[YOUR INSTRUCTIONS]: Every line below from the one containing "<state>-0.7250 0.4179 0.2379" through the one containing "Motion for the" must be transcribed exactly. Omit all lines outside that stretch.

[DATA EXTRACT]:
※
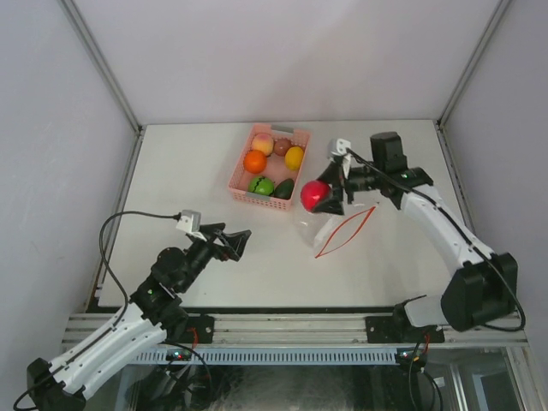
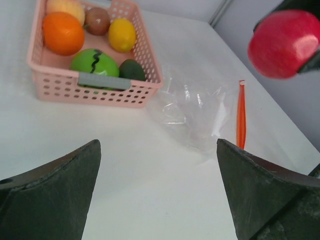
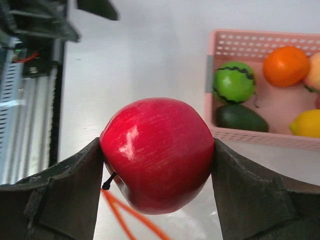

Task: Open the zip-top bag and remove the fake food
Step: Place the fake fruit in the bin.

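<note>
The clear zip-top bag (image 1: 330,224) lies flat on the table, its red-orange zipper strip (image 1: 346,229) gaping open. My right gripper (image 1: 318,197) hangs just above the bag and is shut on a glossy red apple (image 3: 157,152), one piece of the fake food. The left wrist view shows the same apple (image 2: 285,42) at upper right, above the bag (image 2: 192,112). The other fake food sits in the pink basket (image 1: 244,184): an orange (image 1: 254,161), a peach (image 1: 263,144), a brown piece (image 1: 282,146), a lemon (image 1: 294,157) and two green pieces (image 1: 261,186). My left gripper (image 1: 238,241) is open and empty, left of the bag.
The pink basket (image 2: 95,95) stands just left of the bag and behind it, close to my right gripper. White walls and metal posts close off the table's back and sides. A black cable (image 1: 128,218) loops over the table's left edge.
</note>
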You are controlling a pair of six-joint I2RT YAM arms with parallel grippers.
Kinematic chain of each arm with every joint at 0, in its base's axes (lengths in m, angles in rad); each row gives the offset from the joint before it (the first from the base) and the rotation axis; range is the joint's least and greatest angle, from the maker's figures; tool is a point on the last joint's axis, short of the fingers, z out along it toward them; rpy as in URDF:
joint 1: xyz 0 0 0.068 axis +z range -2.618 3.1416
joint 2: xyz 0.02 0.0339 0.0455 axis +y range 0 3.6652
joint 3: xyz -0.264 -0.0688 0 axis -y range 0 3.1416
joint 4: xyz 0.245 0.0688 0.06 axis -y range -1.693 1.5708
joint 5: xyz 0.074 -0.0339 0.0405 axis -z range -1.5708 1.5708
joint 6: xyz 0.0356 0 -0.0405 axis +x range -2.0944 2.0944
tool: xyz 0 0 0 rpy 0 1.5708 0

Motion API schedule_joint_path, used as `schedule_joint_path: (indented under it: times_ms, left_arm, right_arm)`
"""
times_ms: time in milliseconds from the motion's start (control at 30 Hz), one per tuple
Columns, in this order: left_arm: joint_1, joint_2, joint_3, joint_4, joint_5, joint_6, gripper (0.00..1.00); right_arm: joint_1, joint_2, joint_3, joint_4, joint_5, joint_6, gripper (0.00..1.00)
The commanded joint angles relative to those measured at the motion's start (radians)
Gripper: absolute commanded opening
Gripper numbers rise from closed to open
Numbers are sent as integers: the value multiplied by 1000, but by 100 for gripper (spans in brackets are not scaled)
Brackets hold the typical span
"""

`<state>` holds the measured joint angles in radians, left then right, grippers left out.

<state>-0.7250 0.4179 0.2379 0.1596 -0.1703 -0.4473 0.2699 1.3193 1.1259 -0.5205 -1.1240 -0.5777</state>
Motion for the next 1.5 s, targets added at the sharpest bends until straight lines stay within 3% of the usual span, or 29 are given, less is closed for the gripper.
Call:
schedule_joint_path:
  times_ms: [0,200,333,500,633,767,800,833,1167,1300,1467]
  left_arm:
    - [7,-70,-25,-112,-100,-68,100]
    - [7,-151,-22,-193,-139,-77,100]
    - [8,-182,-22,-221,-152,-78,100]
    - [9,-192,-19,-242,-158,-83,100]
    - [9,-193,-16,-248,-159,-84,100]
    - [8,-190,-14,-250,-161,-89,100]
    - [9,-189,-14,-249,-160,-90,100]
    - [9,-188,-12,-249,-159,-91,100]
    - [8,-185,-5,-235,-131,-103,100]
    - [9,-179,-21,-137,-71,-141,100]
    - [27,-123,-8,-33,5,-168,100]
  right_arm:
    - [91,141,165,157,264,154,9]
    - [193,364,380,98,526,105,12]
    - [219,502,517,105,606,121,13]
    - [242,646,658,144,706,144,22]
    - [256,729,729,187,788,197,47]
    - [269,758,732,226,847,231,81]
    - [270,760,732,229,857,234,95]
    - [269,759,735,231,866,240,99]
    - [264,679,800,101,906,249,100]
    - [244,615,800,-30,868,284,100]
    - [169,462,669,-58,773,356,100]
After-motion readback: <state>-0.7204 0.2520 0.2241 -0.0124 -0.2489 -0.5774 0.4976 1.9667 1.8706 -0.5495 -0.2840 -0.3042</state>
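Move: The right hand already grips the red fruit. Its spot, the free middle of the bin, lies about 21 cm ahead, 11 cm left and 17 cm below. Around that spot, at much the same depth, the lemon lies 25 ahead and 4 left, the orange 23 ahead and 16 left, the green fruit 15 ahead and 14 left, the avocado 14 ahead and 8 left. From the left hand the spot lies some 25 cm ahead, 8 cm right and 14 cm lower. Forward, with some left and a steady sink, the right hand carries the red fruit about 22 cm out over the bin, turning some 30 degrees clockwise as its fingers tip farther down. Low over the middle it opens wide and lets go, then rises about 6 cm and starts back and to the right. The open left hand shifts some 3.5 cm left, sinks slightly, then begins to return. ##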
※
[TASK ANSWER]:
<state>-0.7250 0.4179 0.2379 0.1596 -0.1703 -0.4473 0.2699 1.3193 1.1259 -0.5205 -1.1240 -0.5777</state>
Motion for the next 1.5 s, targets added at the sharpest bends until straight lines stay within 3% of the usual span, or 29 are given, less is closed for the gripper.

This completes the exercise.